Infatti nella seconda metà del 2018 la maggior parte del traffico malevolo osservato viaggiava sul protocollo Telnet, fatto attribuibile al crescente numero di dispositivi IoT in uso. Tra inizio luglio e fine dicembre ben l’83% del traffico è passato dalla porta TCP 23, che viene utilizzata per Telnet. Dopo questo protocollo, il principale canale d’attacco nei sei mesi è stata la compromissione del Web Server. Non stupisce più di tanto, ormai, scoprire che il 99,9% del traffico malevolo registrato dagli honeypot sia opera di bot, malware e altri strumenti automatizzati. In particolare, sta crescendo il fenomeno di quelli che F-Secur chiama “thingbot”, cioè dispositivi Internet of Things come router e webcam, che vengono infetatti e usati all’interno di una botnet.

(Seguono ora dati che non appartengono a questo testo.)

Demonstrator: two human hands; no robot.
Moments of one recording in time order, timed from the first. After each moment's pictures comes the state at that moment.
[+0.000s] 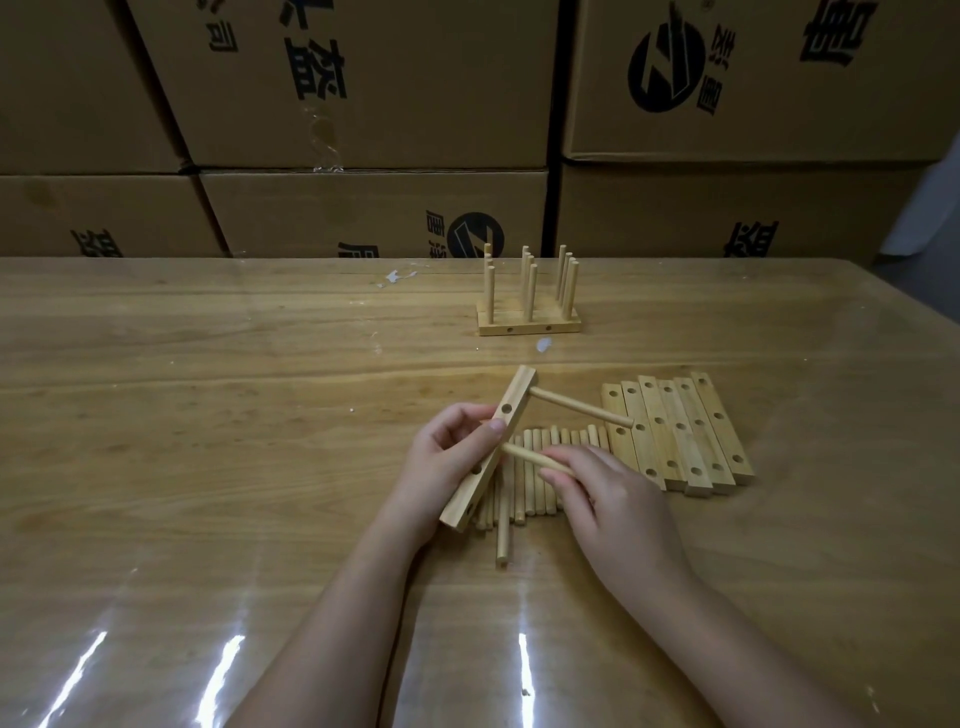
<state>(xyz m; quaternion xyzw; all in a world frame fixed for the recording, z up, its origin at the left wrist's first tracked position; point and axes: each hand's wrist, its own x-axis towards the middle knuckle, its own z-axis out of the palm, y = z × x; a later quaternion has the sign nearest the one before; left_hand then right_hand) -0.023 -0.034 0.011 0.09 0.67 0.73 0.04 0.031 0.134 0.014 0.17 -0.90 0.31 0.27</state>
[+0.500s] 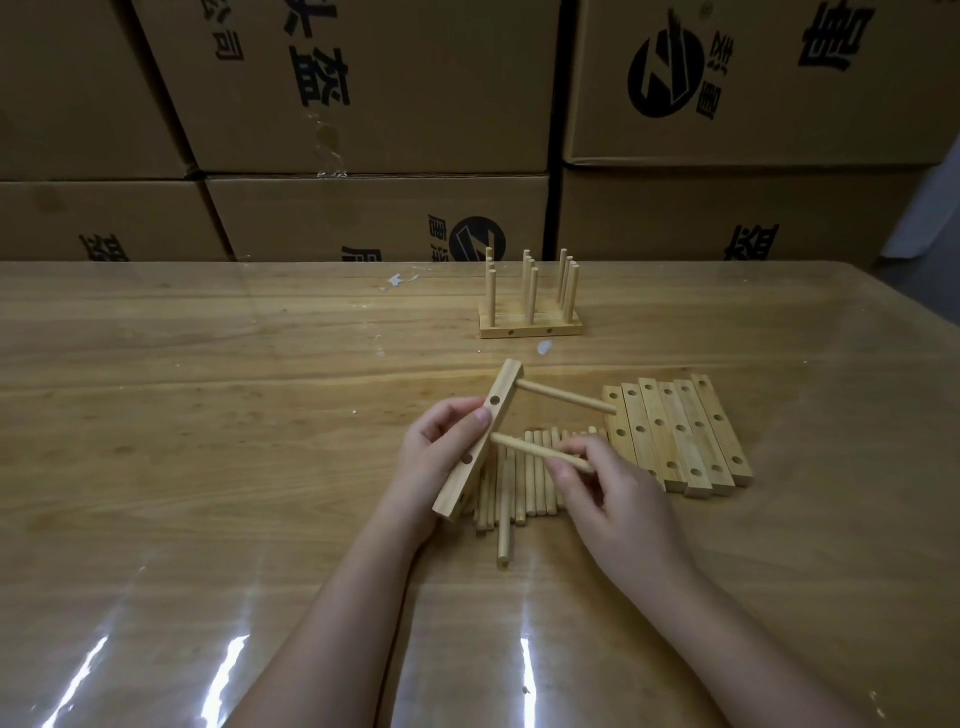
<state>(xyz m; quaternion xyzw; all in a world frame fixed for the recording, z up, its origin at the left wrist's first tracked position) -0.018 -0.038 0.020 0.04 0.65 0.75 0.03 0.030 0.138 0.015 0.14 -0.89 0.39 0.20</state>
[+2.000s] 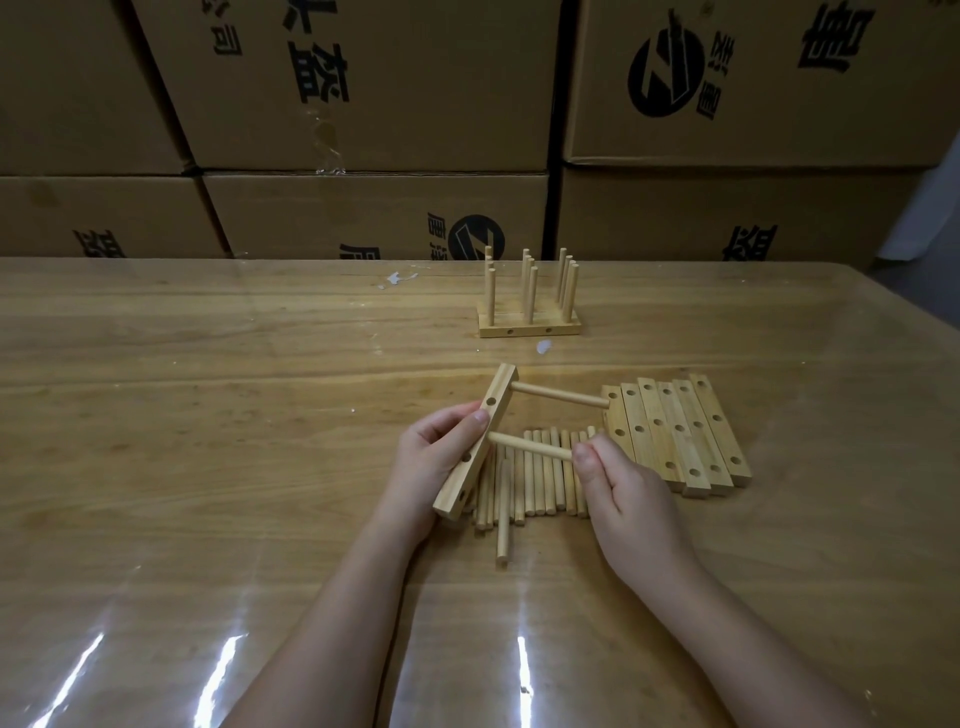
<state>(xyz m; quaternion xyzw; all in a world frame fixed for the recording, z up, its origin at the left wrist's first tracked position) -0.022 -0.038 0.014 -0.01 0.62 0.78 0.03 0.027 0.145 0.014 0.12 -0.89 0.39 0.19</state>
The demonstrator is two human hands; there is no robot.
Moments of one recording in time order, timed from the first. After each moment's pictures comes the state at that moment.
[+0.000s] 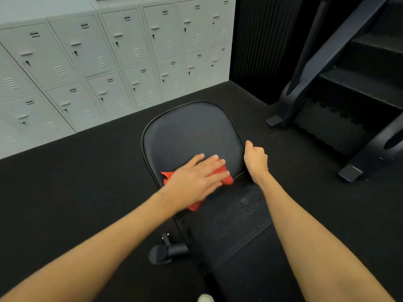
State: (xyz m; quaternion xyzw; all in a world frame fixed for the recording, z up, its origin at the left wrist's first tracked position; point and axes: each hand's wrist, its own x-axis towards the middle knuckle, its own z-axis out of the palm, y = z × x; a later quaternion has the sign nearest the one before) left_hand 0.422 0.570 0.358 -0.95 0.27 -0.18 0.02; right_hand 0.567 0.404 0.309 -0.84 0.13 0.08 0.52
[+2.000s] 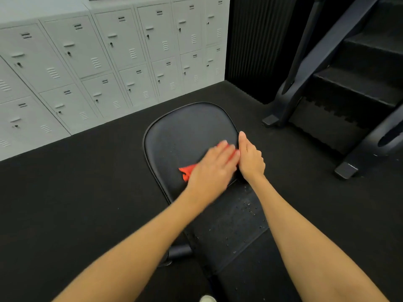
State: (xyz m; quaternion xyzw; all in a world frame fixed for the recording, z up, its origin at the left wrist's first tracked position) left_hand 0.455 0.537 0.346 -0.94 0.19 -0.27 -0.02; right_hand 0.549 0.422 0.320 -0.89 0.05 0.03 0.45
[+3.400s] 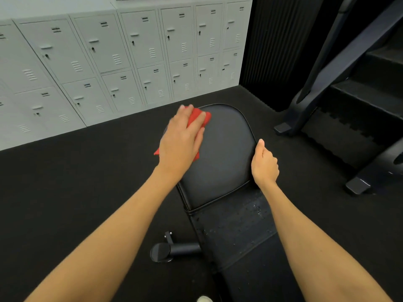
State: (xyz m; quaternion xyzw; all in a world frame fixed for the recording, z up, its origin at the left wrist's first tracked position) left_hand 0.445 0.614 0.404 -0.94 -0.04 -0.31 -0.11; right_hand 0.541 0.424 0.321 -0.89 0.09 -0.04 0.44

L’anno scorso nel mappamondo del crimine informatico c’è stato qualche cambiamento. Dagli Stati Uniti, e non più dalla Russia, ha avuto origine la porzione maggiore di traffico IP malevolo, e con netto vantaggio sugli altri Paesi. Seguono, appunto, la Russia e, non troppo distanziata, l’Italia e ancora Regno Unito e Germania. Il dato geografico va però preso con le pinze ed è in parte conseguenza della densità di infrastrutture di telecomunicazione in un dato mercato: i criminali solitamente indirizzano i loro attacchi attraverso i proxy per evitare il rilevamento, e possono usare reti Vpn, Tor oppure server o reti compromessi. Queste manovre di distrazione servono non solo per operazioni di cyberspionaggio ma anche per lanciare attacchi DDoS e diffondere malware.

Più facilmente interpretabile, invece, è il dato sulla destinazione geografica degli attacchi. Gli Stati Uniti sono non solo la prima origine ma anche il primo bersaglio, con 25 milioni di attacchi rilevati nel semestre. Seguono Canada, Repubblica Ceca, Italia e Austria.